WORK INSTRUCTION:
Could you set down exactly the lines in the records below between the line holding "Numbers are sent" and the line holding "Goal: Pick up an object", inclusive?

[Opening MATERIAL SUPPLIED section]

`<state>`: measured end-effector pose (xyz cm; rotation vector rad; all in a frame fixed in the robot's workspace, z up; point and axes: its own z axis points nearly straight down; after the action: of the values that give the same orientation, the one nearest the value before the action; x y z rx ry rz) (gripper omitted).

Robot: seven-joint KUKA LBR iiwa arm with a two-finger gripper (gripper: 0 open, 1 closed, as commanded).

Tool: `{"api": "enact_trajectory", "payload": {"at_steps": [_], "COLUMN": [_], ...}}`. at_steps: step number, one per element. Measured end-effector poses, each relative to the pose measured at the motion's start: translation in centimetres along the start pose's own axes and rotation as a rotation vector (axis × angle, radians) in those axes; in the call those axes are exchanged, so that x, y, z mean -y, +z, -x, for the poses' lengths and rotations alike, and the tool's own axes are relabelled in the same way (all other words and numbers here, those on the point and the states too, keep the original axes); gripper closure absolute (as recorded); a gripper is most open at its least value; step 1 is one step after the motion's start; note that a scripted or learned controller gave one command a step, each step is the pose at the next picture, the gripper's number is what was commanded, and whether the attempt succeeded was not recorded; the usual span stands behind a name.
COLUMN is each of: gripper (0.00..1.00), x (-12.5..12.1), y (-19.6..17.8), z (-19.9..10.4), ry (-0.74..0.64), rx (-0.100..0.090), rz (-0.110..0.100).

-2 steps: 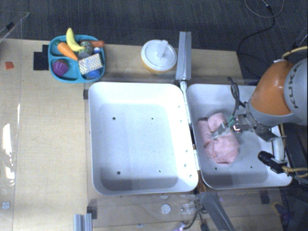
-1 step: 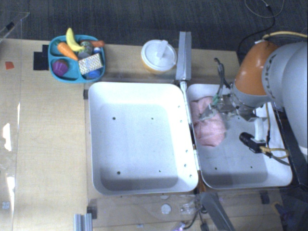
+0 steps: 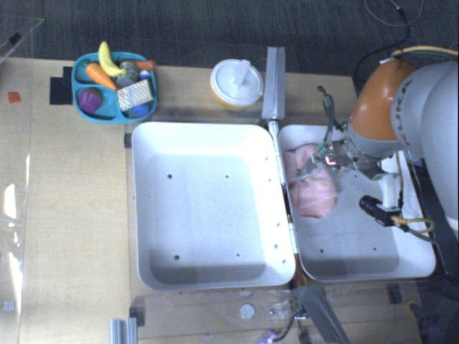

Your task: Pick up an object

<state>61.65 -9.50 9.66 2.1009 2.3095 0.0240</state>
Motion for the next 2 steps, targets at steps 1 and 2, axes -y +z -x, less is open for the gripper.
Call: {"api": "enact_trajectory", "payload": {"at_steps": [1, 2], "gripper": [1.00, 1.00], "x": [-0.5, -3.5], "y": [-1.4, -9.0], "z": [-0.3, -4.3], "ry": [-0.004, -0.224], "rx": [-0.002, -0.004], "rz": [0.011, -0.014]}}
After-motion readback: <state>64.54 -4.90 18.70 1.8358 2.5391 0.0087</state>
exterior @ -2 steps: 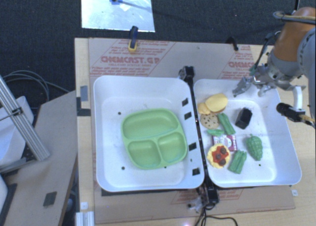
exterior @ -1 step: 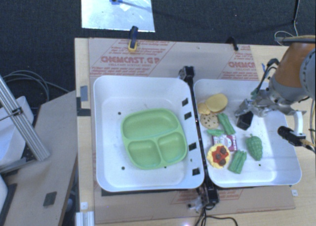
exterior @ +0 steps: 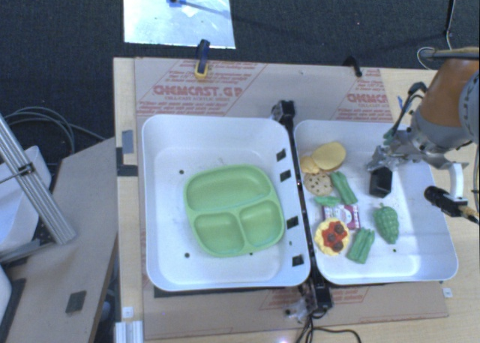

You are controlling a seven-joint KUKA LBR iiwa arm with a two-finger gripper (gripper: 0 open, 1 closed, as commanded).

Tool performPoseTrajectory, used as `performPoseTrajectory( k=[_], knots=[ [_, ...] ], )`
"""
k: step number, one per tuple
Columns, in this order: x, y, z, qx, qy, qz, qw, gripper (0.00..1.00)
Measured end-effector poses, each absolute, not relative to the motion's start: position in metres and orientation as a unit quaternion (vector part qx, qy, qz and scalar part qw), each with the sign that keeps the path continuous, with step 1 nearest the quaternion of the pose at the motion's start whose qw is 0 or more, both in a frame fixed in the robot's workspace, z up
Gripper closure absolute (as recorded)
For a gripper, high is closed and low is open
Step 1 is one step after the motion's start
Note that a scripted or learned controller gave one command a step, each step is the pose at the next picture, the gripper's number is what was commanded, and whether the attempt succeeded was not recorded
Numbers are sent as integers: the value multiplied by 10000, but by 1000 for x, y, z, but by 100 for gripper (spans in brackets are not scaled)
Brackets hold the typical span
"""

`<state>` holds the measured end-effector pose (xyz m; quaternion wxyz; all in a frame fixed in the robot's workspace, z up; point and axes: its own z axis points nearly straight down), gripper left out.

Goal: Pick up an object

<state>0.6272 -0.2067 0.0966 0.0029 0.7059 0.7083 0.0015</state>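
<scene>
The hand [exterior: 381, 173] hangs over the far part of the right bin [exterior: 435, 270], close to the bin's right wall. It looks dark and small from up here, and I cannot tell if it is pinched together or spread apart. Nothing shows in its grip. The grey arm [exterior: 450, 109] with its orange band comes in from the right.

The toys lie in the right bin. A bumpy green toy [exterior: 387, 223] sits just in front of the hand, toward the near edge of the bin. A green pea pod [exterior: 361, 245] lies near the bumpy toy, closer to the near edge. A small pizza [exterior: 332, 236] with red dots is next to the pea pod, on the side of the left bin. A red and white packet [exterior: 343, 216] touches the pizza. A long green stick [exterior: 344, 187] lies between the packet and the hand. A brown cookie [exterior: 319, 183] and a yellow chip [exterior: 329, 156] sit by the bin's left wall.

The left bin [exterior: 165, 184] holds a light green plate [exterior: 234, 209] with three parts.

Both bins sit on a desk [exterior: 225, 90] with red letters on it. The floor [exterior: 60, 19] is dark.
</scene>
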Motion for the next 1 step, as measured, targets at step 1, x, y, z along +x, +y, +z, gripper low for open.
performPoseTrajectory(
  k=[1],
  knots=[
    [645,-144,197,7033,7109,46,50,100]
  ],
)
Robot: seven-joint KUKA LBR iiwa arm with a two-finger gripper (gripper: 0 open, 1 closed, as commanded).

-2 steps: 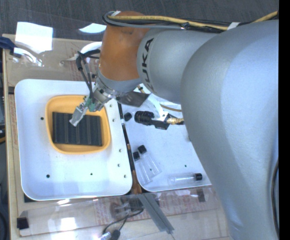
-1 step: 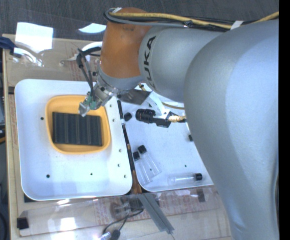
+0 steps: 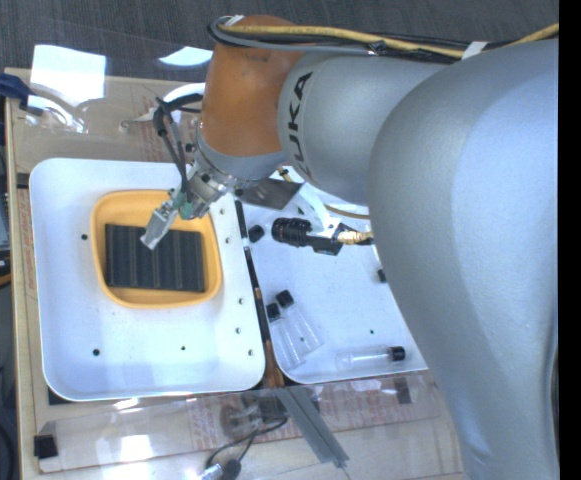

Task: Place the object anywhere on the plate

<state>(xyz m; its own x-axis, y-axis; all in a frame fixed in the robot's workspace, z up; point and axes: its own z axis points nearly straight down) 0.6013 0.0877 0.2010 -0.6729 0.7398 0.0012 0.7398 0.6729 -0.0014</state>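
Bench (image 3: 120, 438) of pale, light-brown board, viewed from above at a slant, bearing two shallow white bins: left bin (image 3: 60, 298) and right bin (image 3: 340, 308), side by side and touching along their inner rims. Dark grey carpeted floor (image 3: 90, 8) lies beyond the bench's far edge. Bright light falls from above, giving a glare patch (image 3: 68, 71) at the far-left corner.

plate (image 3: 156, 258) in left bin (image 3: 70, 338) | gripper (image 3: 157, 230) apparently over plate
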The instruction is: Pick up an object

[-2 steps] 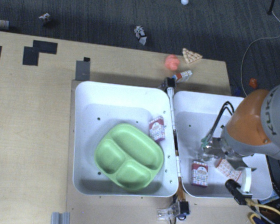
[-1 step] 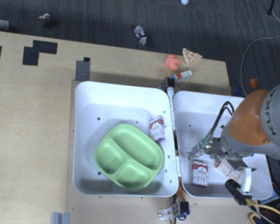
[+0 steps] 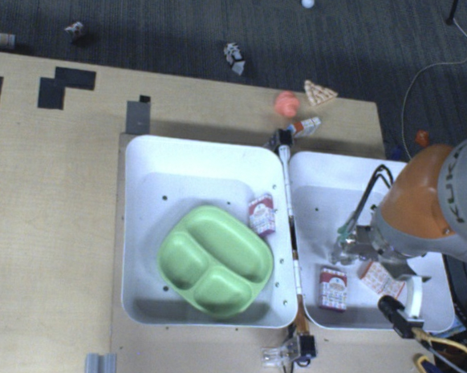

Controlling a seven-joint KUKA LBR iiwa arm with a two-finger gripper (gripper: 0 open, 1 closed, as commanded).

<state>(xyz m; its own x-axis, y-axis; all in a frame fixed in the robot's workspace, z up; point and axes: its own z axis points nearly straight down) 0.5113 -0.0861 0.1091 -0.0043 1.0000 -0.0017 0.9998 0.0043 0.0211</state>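
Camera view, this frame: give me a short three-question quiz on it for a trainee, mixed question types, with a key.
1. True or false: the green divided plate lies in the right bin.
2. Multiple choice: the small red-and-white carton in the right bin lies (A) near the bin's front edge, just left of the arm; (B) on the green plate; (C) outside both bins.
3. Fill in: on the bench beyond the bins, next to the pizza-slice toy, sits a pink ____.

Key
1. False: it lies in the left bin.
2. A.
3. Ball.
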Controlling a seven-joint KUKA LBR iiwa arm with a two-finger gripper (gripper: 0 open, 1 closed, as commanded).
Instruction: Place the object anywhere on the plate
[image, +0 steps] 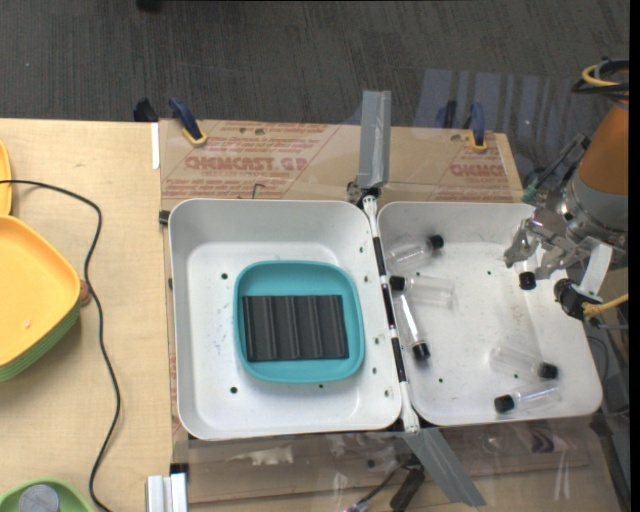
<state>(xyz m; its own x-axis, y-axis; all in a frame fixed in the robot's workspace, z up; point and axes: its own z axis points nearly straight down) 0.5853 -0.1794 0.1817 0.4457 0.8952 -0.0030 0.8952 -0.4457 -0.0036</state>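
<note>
Left bin (190, 330): one teal plate (298, 322) with a dark ribbed centre, nothing resting on it.
Right bin (480, 400): several clear vials with black caps, scattered; one lies along the left wall (410, 328), one near the far-left corner (415, 247), two at the near right (525, 399).
Gripper (532, 262): over the right bin's far-right part, a black cap just beside it; whether it grips anything cannot be told.
Step judged: the pick, not yet the transfer. Next move calls for a secure grasp on one vial, then carriage leftward over the divider to the plate.

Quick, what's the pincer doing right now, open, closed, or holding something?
Pincer: over the right edge of the right bin; open or closed cannot be told, and no vial shows between its tips.
</note>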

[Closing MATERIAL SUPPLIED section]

ANSWER SPACE:
Numbers are sent as integers: the value multiplied by 10000, but by 1000 for x, y, z, but by 100 for gripper (spans in brackets are not scaled)
Brackets hold the typical span
"""

`<state>` holds the measured end-effector pose (xyz m; quaternion wxyz; all in a frame fixed in the robot's workspace, z up; point and axes: its own z axis points nearly straight down), gripper left out.

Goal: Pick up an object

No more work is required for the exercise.